=== Section Start ===
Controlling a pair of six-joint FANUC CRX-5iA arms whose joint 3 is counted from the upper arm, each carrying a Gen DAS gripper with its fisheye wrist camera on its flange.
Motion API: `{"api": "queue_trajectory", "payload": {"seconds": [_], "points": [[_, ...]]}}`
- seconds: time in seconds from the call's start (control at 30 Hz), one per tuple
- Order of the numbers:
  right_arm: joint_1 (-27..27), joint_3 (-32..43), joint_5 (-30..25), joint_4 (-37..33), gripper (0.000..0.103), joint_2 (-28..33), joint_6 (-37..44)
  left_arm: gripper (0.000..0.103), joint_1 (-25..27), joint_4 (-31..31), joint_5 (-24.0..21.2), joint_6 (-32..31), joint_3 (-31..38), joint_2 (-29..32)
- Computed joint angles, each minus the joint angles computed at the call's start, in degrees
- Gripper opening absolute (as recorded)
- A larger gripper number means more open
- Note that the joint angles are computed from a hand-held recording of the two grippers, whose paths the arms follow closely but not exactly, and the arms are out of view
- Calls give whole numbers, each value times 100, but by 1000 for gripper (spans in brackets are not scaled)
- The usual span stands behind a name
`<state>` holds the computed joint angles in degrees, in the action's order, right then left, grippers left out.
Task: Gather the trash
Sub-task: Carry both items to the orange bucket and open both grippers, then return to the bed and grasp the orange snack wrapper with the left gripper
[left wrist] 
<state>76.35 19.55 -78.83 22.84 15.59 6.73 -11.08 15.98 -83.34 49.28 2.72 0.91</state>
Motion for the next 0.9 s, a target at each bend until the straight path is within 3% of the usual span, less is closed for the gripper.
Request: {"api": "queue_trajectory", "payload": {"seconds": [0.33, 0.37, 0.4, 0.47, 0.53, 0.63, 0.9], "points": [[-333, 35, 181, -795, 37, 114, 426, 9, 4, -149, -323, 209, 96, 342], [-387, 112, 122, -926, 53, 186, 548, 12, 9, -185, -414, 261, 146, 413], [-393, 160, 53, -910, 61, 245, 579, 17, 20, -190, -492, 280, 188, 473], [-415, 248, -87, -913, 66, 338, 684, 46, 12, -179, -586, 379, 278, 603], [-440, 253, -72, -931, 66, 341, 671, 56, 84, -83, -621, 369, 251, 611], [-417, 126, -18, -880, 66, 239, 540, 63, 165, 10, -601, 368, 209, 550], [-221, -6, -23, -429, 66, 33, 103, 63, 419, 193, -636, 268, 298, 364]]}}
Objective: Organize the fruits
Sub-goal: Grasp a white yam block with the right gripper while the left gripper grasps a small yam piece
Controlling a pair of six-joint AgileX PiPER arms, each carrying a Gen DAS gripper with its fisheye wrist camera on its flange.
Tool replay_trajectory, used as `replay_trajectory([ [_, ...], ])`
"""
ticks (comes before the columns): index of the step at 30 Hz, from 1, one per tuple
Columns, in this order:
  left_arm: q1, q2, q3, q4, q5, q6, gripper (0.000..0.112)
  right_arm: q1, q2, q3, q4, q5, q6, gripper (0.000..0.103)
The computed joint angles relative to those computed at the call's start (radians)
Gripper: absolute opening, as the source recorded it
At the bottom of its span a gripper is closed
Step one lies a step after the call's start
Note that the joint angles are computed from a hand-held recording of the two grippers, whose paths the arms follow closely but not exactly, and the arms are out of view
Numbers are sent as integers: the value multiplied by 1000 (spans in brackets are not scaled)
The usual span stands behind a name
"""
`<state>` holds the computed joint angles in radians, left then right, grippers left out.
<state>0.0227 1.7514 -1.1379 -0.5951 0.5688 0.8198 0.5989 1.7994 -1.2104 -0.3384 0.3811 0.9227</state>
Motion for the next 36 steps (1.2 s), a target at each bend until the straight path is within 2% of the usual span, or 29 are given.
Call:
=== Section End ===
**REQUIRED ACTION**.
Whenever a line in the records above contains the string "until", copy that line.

**REPLY TO THE TASK**.
Motion for the next 0.9 s, a target at each bend until the straight path is within 3% of the usual span, less is closed for the gripper.
Motion for the next 36 steps (1.2 s), a target at each bend until the straight path is within 2% of the usual span, or 29 are given.

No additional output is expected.